■ Problem: Exclude every picture. Output verbatim the lines from the one containing "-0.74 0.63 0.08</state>" to the end of the data.

■ Provided data:
________________

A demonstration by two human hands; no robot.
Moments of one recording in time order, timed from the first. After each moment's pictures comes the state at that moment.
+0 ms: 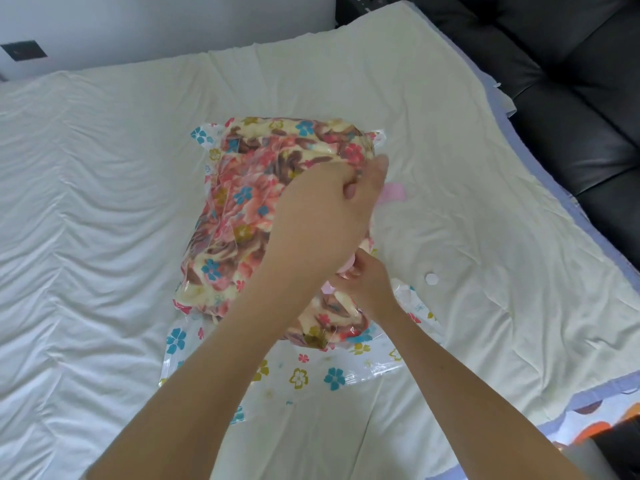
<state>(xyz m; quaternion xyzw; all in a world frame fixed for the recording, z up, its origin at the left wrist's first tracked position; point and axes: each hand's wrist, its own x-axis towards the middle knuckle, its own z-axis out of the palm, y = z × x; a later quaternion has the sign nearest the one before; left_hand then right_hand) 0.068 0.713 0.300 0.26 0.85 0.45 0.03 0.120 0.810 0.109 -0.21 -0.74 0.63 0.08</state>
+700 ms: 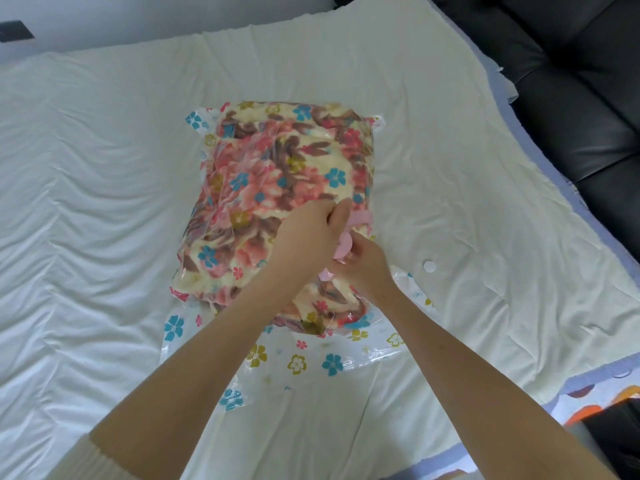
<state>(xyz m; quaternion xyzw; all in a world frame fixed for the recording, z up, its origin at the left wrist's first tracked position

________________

■ Written reply:
<state>(xyz m; quaternion xyzw; all in a world frame fixed for the recording, z up, its origin at the left wrist's first tracked position; point and axes: each hand's wrist, its own x-axis towards the middle knuckle, its own z-axis out of the palm, y = z × x; a later quaternion has the sign nearest the one before; left_hand then right_hand) 0.068 0.713 0.300 0.26 0.85 0.45 0.03 0.120 0.810 0.109 -0.21 -0.74 0.63 0.08</state>
+700 ms: 
<state>(xyz m; quaternion xyzw; all in a world frame fixed for the recording, z up, its origin at the left wrist's first tracked position

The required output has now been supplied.